The insulation from international tumult the Arctic cooperation has enjoyed thus far may be eroding. Russia’s annexation of Crimea, linked to the Power of Siberia pipeline by precipitating the international sanctions which served as a catalyst to signing the deal, has become an important enough threat to influence Arctic policy. In protest of Russia’s supposed revanchism, the Canadian Chair of the Arctic Council refused to attend an Arctic Council meeting in Moscow. The Canadian government saw this action as building on other penalties, like sanctions and travel bans, it had already imposed on Russia. While well-intentioned, Canada’s policy of including the Arctic in its attempts to isolate Russia may have unintended consequences, particularly in light of Russia’s ongoing military expansion there.
Russia has been increasing its military capacity in the Arctic for several years now. On December 1, 2015, Russia’s Arctic Command Headquarters became operational, one of the most visible signs of Russia’s “plan to form a combined arms group and construct a unified network of military facilities in the country’s Arctic territories, by hosting troops, advanced warships, and aircraft to strengthen the protection of its northern borders.” This can be seen as a fulfillment of Russia’s 2009 Russian Arctic Strategy until 2020. This strategy emphasized the national security dimensions of Russia’s Arctic policies, with a discussion of the need to militarily protect Russian interests. In addition, Russian President Vladimir Putin has explicitly stated that any Russian military buildup in the Arctic is a result of US submarines already present in the Arctic. This has begun to trouble Russia’s Arctic neighbors and is rightfully seen as “a direct challenge to the longstanding consensus that the Arctic should be kept free of military rivalry.”.

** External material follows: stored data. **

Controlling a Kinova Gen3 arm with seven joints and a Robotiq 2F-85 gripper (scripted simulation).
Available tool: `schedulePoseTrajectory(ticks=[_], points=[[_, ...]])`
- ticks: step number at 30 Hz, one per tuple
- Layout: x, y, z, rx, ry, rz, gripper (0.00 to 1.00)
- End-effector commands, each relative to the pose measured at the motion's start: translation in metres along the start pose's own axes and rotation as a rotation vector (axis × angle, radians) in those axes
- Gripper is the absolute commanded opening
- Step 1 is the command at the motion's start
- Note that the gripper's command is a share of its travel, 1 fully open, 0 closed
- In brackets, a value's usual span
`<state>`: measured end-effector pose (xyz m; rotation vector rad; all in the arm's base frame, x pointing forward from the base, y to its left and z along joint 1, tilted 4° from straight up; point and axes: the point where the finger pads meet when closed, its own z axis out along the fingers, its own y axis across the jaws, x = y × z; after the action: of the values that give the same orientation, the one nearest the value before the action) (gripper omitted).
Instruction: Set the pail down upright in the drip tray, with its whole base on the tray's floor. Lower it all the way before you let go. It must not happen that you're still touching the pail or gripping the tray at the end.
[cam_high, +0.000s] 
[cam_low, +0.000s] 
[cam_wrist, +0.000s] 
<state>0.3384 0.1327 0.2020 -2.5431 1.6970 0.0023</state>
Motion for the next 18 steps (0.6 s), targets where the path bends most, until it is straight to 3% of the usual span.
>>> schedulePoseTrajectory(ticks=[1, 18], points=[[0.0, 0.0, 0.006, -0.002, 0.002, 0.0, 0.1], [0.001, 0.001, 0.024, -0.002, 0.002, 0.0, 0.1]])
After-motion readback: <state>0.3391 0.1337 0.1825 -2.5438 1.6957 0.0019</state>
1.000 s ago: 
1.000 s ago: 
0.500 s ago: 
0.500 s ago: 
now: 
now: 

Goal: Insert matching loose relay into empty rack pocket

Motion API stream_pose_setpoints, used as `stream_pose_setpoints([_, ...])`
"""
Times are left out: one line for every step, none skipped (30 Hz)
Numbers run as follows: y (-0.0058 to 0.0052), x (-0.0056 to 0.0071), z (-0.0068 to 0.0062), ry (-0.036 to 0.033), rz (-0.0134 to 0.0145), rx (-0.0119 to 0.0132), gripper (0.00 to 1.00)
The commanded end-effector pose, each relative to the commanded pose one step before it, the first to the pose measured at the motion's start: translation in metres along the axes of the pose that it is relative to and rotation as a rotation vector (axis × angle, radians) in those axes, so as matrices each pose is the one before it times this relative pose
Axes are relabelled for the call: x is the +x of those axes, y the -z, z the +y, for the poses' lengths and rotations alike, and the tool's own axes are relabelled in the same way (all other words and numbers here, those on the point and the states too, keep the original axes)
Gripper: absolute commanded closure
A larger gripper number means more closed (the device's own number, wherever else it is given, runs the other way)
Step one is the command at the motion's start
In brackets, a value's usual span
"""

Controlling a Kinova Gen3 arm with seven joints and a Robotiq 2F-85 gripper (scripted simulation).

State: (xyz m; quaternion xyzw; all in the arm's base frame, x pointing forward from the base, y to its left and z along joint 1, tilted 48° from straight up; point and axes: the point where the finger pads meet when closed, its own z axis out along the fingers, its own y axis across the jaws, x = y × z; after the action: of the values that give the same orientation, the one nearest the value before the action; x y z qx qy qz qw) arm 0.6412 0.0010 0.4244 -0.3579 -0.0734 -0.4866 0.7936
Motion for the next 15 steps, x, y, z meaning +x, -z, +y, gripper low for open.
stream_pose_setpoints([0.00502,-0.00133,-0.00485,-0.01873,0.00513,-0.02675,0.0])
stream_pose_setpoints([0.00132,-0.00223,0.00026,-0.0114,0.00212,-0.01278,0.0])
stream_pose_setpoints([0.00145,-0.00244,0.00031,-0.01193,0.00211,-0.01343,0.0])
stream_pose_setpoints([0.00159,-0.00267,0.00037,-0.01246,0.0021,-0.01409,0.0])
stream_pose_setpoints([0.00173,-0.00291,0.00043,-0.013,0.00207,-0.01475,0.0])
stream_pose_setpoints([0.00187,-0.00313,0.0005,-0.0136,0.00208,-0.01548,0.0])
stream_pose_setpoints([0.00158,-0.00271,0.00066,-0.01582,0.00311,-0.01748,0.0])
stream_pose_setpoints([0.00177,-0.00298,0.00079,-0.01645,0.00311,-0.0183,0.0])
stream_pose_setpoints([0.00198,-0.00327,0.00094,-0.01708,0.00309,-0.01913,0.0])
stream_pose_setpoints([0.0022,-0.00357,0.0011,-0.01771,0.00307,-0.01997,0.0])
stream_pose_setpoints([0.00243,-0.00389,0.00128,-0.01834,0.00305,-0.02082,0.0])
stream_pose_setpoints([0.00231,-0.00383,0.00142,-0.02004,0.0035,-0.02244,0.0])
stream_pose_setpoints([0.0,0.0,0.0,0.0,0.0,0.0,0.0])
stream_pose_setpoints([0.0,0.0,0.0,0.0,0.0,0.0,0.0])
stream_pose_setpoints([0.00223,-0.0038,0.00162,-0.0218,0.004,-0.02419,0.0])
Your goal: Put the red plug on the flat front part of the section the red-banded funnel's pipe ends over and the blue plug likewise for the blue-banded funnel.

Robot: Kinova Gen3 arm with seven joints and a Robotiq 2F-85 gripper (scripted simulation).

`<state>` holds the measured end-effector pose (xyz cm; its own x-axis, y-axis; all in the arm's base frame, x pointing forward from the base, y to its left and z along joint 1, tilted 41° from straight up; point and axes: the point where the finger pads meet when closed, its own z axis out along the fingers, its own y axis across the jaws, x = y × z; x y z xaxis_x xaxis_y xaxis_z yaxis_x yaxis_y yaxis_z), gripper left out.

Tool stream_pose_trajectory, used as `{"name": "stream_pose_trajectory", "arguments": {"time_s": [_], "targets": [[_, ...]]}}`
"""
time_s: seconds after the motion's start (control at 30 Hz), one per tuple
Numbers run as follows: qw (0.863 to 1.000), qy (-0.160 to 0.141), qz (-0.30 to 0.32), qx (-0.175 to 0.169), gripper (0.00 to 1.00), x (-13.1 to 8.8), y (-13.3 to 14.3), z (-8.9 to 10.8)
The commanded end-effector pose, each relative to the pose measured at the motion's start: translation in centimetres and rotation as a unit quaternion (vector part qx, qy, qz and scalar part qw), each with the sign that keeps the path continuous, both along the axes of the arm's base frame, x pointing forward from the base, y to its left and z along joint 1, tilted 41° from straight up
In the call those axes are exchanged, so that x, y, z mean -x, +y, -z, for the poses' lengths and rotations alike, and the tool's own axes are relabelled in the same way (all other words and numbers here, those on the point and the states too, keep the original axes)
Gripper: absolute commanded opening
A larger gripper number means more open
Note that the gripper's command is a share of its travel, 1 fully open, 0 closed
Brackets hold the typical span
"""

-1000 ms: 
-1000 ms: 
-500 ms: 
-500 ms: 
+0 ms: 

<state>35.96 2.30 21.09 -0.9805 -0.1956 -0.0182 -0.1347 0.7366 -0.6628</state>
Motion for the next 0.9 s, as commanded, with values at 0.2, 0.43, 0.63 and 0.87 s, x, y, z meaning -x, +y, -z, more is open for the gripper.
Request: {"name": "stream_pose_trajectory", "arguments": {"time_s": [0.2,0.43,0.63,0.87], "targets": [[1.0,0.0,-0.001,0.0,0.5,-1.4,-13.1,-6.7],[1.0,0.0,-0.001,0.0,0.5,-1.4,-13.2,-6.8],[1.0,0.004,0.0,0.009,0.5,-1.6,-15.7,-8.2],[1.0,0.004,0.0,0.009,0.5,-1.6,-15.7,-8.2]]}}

Such challenges amid Western fears of Russian expansionism and heightened tensions do not bode well for future efforts to mitigate or avoid crisis in the Arctic. Recent backtracking notwithstanding, Canada’s decision to link Arctic cooperation with its wider foreign policy has set a precedent in which other states may choose to prioritize contentious foreign policy over the previously pristine Arctic cooperation. Likewise, Russia’s military buildup violates one of the fundamental tenets of Arctic engagement, that of keeping it free from military competition. In light of these developments, the potential for conflict over the Power of Siberia pipeline, arising from the geopolitics of climate change, energy scarcity, and divergent strategic positions, should become much more likely.
The Power of Siberia pipeline poses the potential for conflict due to the unique forces shaping its place in world affairs. As such, careful and effective policy is necessary to avoid such an undesirable outcome. International cooperation in the Arctic provides the most appropriate policy issue to explore these potentialities. Arctic policy has a reputation for cooperation even in the face of political adversity. For the majority of its existence the Arctic Council, along with related Arctic bodies, have served as valuable arenas for engagement and conflict resolution. However, recent developments give cause for concern that the Arctic may prove as contentious and competitive as other human endeavors. In total, while Arctic policy offers much in the way of useful means to arbitrate disputes and manage conflicts, there is growing evidence that it will succumb to the tendency toward competition and conflict. Thus, the melting ice may one day reveal new grounds for war.